Dr. Oyeyipo said the voices of youth should be heard in meetings within the communities, in schools, in youth clubs, in government, within the United Nations and among development partners. “My colleagues and I in UNFPA, WHO, UNESCO and UNICEF and in the United Nations as a whole, are committed to advancing the right to sexual and reproductive health, and advancing gender equality because we believe that everyone counts,” he said.

The UNFPA expert also said youth participation in matters of national interest is a matter of human rights and it is also a matter of being effective at addressing the challenges that we face as humanity.  “When societies embrace youth as partners, we improve our chances of finding solutions to our most pressing problems,” said Dr. Oyeyipo.

And speaking at the same review meeting Principal Secretary for Youth and Sports Mr. Justin Saidi acknowledged the efforts that are being done by the stakeholders in the JPAG programme towards improving the lives of adolescent girls.

“Interventions in education, youth participation and gender-based violence are contributing towards the uplifting of lives of adolescent girls and the programme has facilitated collaboration among stakeholder which is one assurance for its sustainability,” said Mr.

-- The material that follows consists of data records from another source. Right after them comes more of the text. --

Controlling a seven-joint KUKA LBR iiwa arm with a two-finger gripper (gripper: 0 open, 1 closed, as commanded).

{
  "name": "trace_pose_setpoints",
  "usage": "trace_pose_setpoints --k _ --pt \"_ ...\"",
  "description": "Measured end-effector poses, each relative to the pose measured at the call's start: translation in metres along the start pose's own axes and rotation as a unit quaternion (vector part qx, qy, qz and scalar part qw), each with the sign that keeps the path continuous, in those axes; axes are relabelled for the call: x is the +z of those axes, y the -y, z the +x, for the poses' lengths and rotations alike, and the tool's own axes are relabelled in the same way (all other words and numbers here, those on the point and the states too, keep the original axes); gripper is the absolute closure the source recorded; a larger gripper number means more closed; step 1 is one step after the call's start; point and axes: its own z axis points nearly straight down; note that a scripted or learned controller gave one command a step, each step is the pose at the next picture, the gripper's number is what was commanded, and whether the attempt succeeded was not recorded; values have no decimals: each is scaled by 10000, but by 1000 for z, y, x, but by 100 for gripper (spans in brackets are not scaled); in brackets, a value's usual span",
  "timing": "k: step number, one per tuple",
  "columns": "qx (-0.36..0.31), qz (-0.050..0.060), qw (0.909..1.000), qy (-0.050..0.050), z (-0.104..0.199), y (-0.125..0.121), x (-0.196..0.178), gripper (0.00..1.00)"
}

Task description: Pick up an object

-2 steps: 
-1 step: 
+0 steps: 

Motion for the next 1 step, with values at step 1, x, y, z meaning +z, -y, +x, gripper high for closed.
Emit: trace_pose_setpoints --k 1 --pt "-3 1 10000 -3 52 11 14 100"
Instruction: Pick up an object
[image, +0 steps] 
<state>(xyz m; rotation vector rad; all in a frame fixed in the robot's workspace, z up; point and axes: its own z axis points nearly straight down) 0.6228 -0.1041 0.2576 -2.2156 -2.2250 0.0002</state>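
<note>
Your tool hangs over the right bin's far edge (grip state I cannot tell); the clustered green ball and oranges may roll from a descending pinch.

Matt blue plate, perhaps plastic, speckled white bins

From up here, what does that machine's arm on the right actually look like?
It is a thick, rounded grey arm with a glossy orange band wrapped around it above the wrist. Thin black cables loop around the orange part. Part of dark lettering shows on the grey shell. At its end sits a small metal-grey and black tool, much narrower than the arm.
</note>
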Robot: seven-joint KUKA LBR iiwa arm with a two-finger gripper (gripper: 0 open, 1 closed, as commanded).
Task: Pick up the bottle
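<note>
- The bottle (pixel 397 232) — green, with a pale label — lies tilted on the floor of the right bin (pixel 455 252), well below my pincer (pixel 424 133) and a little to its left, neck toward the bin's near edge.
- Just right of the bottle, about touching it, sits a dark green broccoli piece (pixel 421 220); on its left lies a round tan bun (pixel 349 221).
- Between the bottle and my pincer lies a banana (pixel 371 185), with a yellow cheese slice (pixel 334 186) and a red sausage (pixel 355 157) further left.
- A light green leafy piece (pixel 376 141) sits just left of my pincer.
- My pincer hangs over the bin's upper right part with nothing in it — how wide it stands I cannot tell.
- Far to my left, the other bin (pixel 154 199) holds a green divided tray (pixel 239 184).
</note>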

Saidi.

He acknowledged the financial support of the Royal Norwegian Embassy and the technical support from the UN agencies.

A representative from the Royal Norwegian Embassy Ms. Lugede Chiumia said at the review meeting that addressing challenges the girl child faces in Malawi would break the\ cycle of poverty in Malawi.

“There is need to utilise the opportunity of the election period as a platform to empower adolescent girls to be leaders and advocates,” said Ms. Chimera.

Through financing a range of activities, the JPAG addresses adolescent girls’ education attendance, increasing awareness and empowering girls to meaningfully participate in development activities in Malawi, support the consolidation of access to sexual and reproductive health services and protect adolescent girls from all forms of gender based violence, abuse exploitation and ensure that girls who experience violence receive prompt medical, psychosocial and legal aid services through strengthening protection mechanisms.